- **WHAT IS EXPECTED**
If a line includes "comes", copy it out of the entries.

/---

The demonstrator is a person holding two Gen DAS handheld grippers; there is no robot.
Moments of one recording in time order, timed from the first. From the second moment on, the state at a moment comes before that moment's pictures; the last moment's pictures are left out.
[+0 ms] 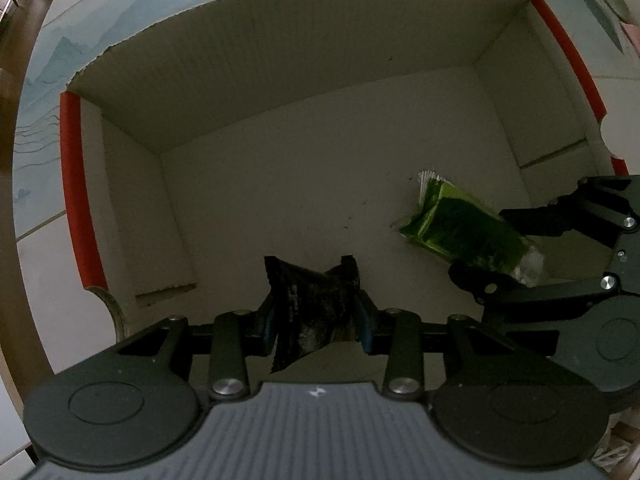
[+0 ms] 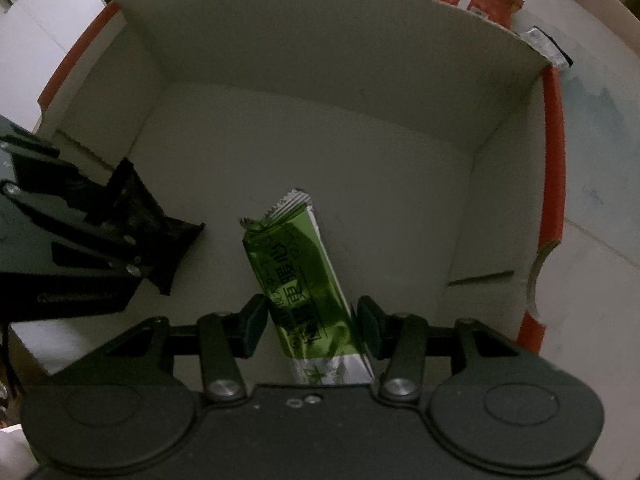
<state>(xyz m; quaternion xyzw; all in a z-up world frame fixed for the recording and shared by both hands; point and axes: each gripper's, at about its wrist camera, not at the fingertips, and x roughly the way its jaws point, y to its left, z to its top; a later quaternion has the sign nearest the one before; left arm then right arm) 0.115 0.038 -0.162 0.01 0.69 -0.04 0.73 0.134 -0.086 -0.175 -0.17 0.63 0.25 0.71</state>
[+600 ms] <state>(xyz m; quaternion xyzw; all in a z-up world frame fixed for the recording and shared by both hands) 0.091 0.051 -0.103 -0.02 0.64 -0.07 0.77 0.121 -0.114 -0.119 -0.13 0.58 0.27 0.75</state>
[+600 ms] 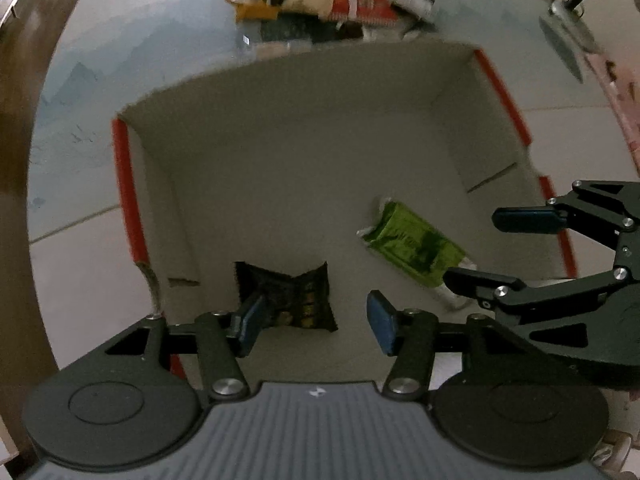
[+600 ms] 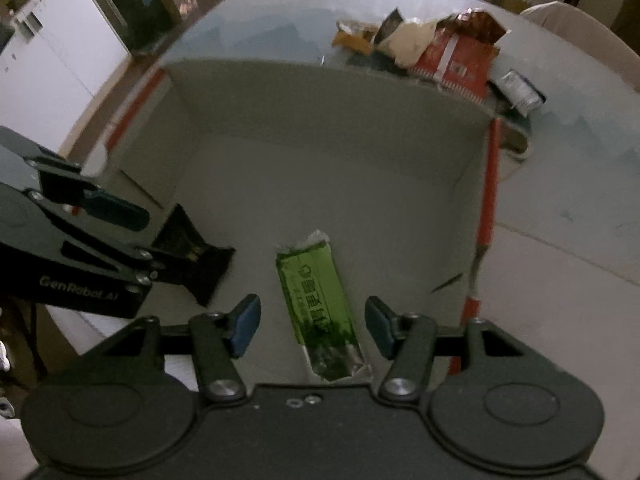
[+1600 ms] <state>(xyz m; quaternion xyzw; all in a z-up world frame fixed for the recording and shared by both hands) 0.218 0.054 -0.001 -0.04 0.54 -0.03 0.84 0.251 -0.190 -0.012 -0.08 0.49 0.20 0.85</state>
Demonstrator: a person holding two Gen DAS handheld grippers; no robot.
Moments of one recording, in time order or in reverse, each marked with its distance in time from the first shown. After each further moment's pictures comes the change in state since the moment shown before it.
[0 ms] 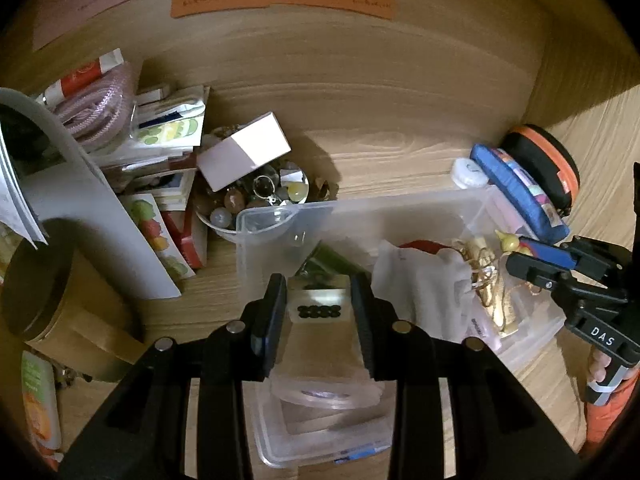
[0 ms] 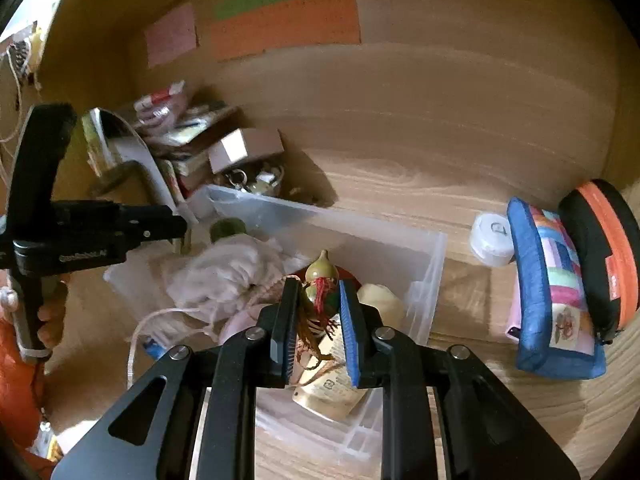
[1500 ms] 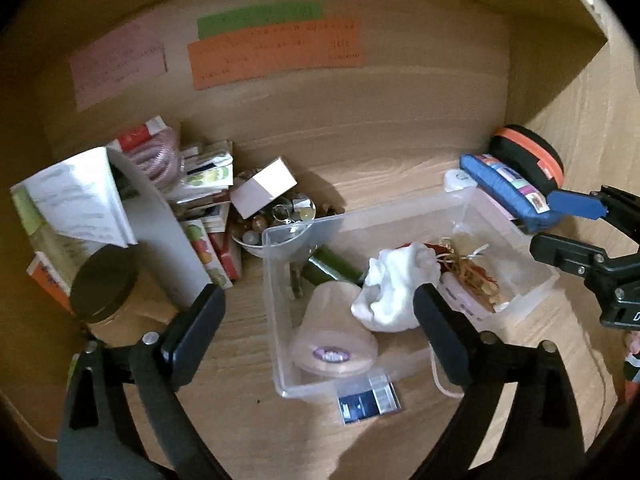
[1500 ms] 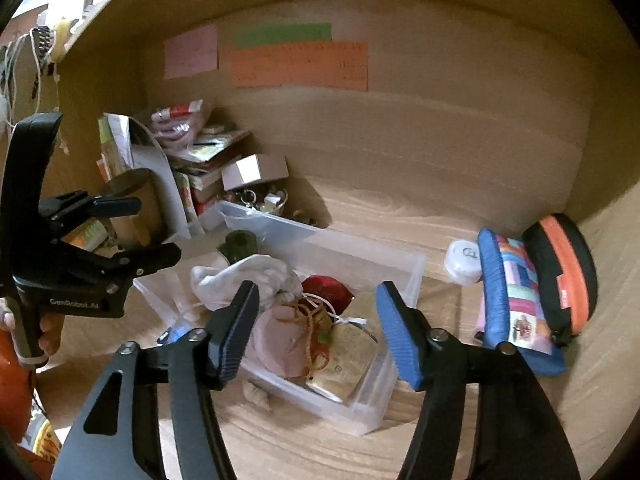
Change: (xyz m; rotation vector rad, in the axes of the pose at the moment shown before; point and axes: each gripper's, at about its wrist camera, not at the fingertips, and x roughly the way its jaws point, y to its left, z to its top) left arm -0.065 -0.023 -0.028 0.104 -0.150 0.108; right arm -0.064 0.035 0.003 -0.062 -0.107 -0.096
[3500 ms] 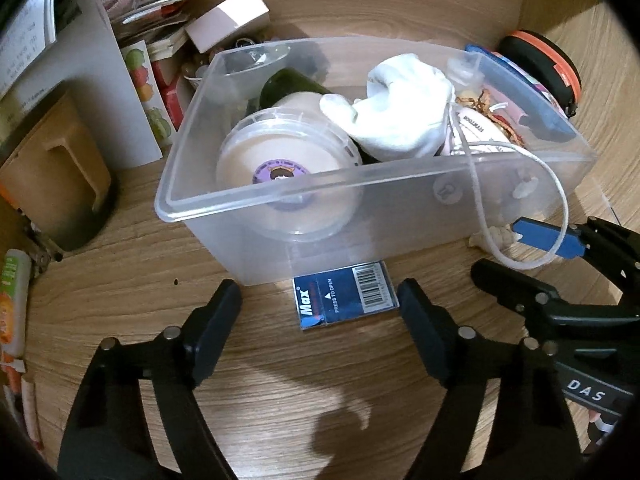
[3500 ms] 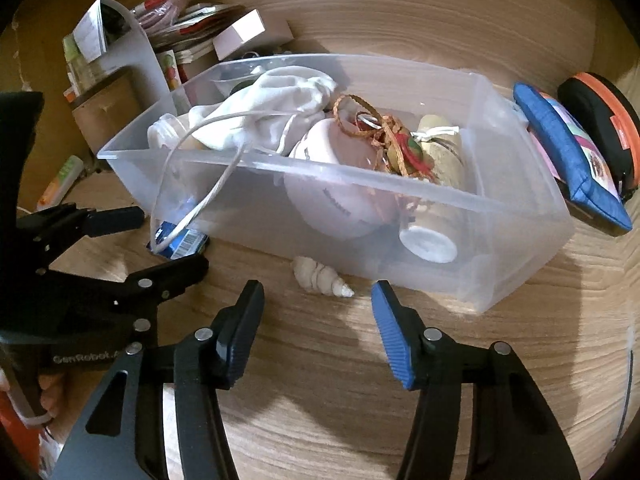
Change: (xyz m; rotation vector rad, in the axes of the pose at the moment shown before) left arm 0.052 -0.019 -0.084 -0.057 0.305 -0.063; right arm 0.071 0.044 -0.085 0.136 0.308 -0.031
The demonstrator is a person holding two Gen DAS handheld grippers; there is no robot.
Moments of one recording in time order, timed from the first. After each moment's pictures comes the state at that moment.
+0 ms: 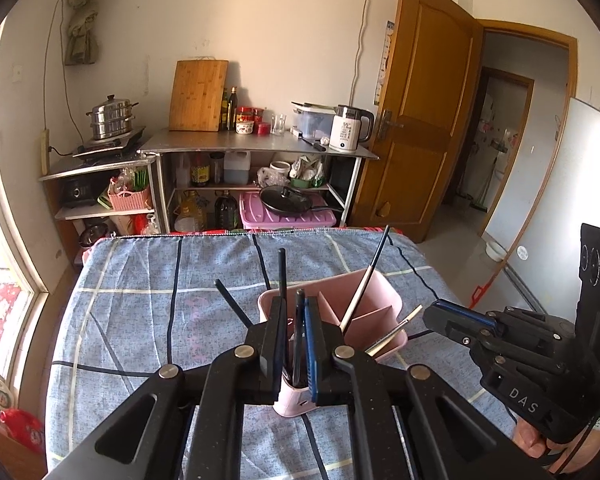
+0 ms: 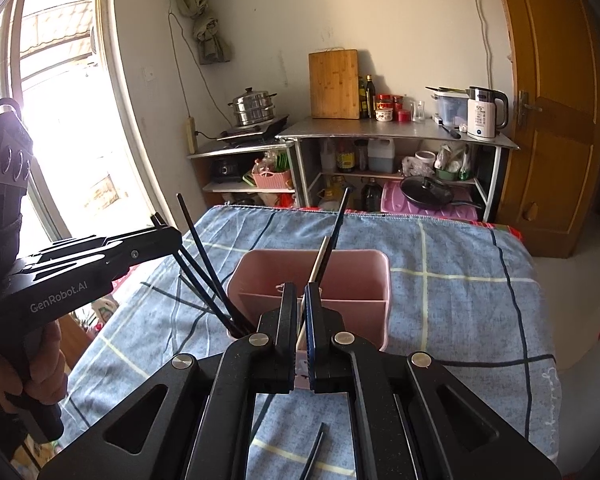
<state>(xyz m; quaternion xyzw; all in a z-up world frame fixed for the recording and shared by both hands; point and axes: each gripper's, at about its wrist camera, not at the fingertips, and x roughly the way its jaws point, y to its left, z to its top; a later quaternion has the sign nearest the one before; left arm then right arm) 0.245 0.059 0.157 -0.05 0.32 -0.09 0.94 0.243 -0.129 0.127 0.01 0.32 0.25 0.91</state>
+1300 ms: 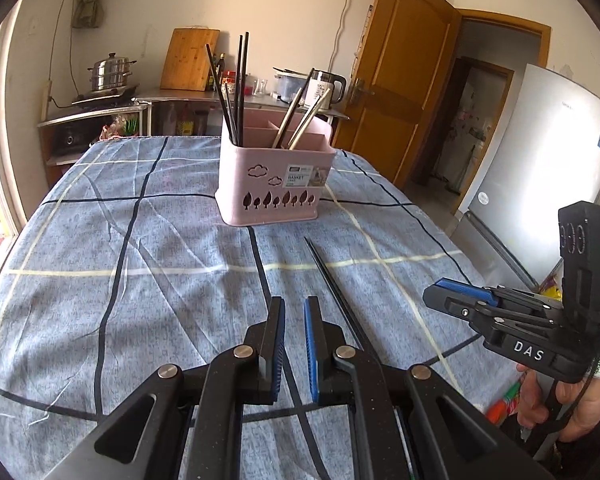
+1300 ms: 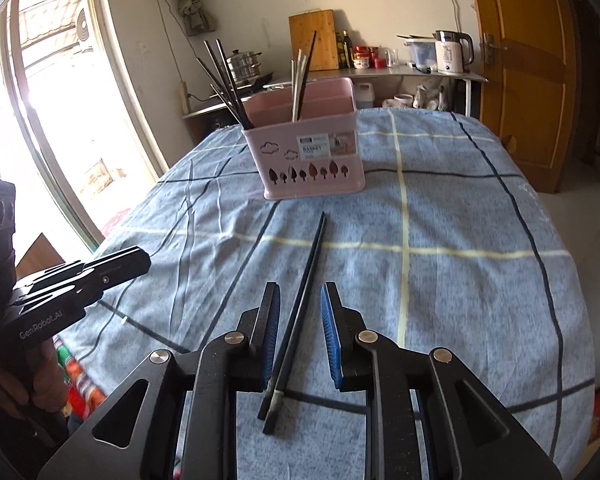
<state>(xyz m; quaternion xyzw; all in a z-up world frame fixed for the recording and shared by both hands) 0.042 0.023 0.034 -0.08 0.34 -0.12 0.93 0.074 -0.190 0.025 0.03 0.38 0.23 0.89</state>
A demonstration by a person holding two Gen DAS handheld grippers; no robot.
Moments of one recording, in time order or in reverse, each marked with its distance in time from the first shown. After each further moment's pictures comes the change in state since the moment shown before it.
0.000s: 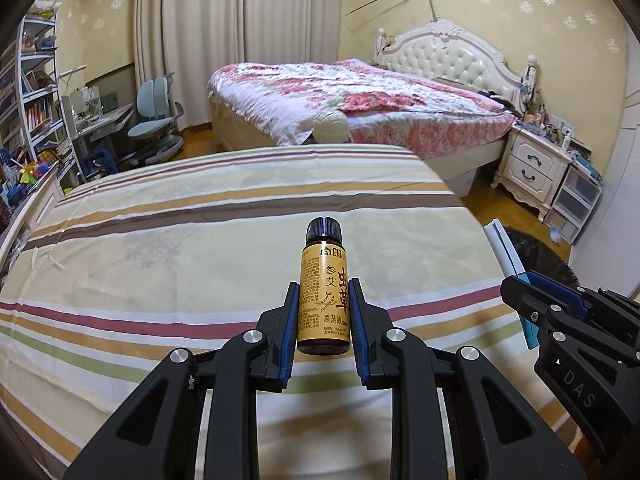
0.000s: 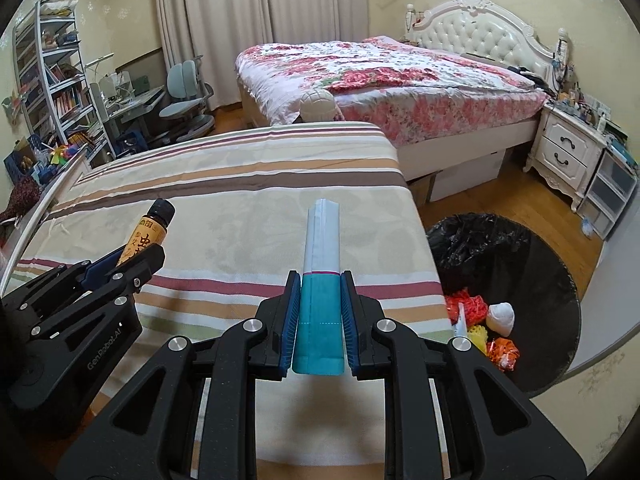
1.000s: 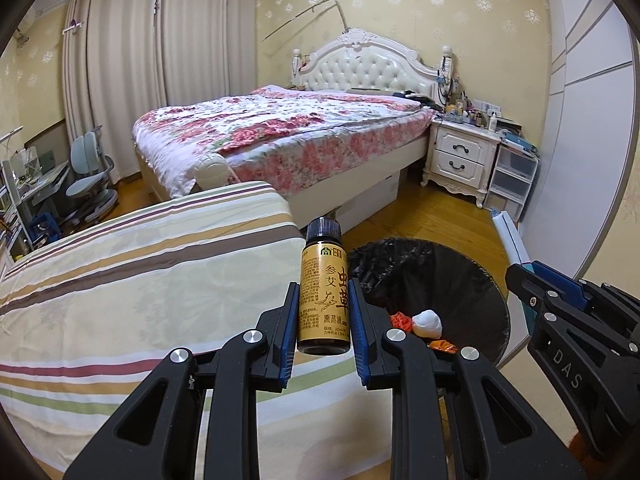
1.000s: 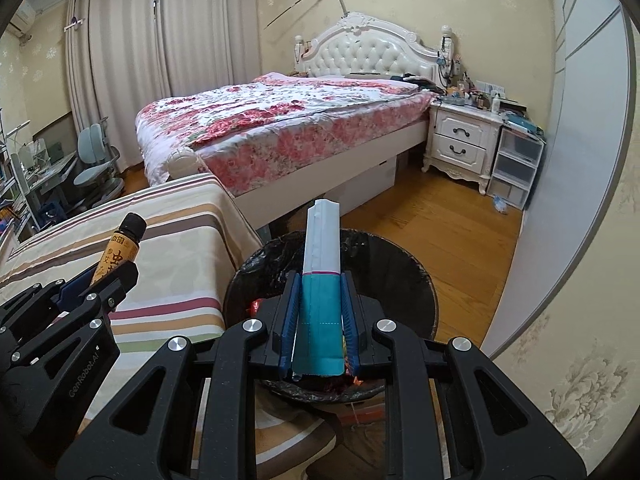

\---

- **WRITTEN RESPONSE**
Moments of one recording in time order, timed from the first. From the second moment on, the state at a moment comes before that moment's pictures; the last moment's pictures are left out.
Moments of one recording, in time order or in reverse, each marked with its distance in time from the first shown. After each further moment's pictures comes the change in state since the moment shown before it.
Moments of one recording in time order, timed from the first. After each moment's pictures comes the state at that moment.
Moments of one recording, in time order or in reverse, each marked with its distance in time from the first shown. After each further moment's pictures comes the change in state since the moment shown before it.

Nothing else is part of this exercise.